> **TASK DETAILS**: For this exercise, set down all the records exactly as given.

> **DATA FOR THIS EXERCISE**:
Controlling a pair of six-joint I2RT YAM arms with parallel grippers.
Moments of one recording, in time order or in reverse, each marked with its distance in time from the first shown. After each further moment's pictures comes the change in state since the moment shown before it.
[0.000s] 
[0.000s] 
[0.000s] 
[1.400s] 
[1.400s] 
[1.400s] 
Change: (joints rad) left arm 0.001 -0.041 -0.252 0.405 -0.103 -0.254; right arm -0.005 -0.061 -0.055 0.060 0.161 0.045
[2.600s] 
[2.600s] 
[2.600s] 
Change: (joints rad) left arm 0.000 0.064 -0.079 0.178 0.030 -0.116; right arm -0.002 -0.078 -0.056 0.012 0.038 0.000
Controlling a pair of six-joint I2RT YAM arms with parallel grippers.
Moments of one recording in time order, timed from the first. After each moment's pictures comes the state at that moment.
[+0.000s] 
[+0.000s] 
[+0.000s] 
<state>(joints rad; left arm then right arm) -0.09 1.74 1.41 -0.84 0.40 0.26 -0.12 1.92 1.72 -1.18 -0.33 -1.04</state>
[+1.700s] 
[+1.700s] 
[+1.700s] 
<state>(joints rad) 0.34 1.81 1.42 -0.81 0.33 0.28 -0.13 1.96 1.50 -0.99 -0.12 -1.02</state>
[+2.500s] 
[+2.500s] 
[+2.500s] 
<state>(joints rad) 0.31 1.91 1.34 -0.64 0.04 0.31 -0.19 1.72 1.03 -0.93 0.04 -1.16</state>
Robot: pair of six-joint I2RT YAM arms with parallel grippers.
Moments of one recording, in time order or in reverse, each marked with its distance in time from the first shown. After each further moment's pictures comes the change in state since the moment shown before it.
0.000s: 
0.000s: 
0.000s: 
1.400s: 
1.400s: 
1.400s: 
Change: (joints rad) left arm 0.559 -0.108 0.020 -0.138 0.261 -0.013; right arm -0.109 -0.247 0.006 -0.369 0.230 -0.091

> **EXERCISE OUTPUT**:
Controlling a pair of six-joint I2RT YAM arms with parallel grippers.
Moments of one recording, in time order or in reverse, each marked with its distance in time from the first shown. After each further moment's pictures comes the change in state since the moment shown before it.
[0.000s] 
[0.000s] 
[0.000s] 
[1.400s] 
[1.400s] 
[1.400s] 
Change: (joints rad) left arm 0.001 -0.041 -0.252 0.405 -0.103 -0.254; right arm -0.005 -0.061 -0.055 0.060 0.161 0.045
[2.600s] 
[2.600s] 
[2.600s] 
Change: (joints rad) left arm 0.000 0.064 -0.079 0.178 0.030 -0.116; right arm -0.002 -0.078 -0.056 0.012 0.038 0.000
Controlling a pair of six-joint I2RT YAM arms with parallel grippers.
Moments of one recording in time order, timed from the first. After each moment's pictures comes the state at that moment.
[+0.000s] 
[+0.000s] 
[+0.000s] 
<state>(joints rad; left arm then right arm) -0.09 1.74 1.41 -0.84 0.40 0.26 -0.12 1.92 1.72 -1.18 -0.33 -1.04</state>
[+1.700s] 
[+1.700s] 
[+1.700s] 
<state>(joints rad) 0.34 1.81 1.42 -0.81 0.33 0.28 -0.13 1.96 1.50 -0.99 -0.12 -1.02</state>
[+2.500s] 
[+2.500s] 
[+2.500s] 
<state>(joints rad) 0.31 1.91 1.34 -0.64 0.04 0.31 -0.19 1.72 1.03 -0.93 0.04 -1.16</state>
Robot: pair of six-joint I2RT YAM arms with parallel grippers.
Moments of one recording, in time order or in reverse, each marked with its distance in time from the first shown. After each further moment's pictures comes the change in state since the moment shown before it.
0.000s: 
0.000s: 
0.000s: 
1.400s: 
1.400s: 
1.400s: 
Change: (joints rad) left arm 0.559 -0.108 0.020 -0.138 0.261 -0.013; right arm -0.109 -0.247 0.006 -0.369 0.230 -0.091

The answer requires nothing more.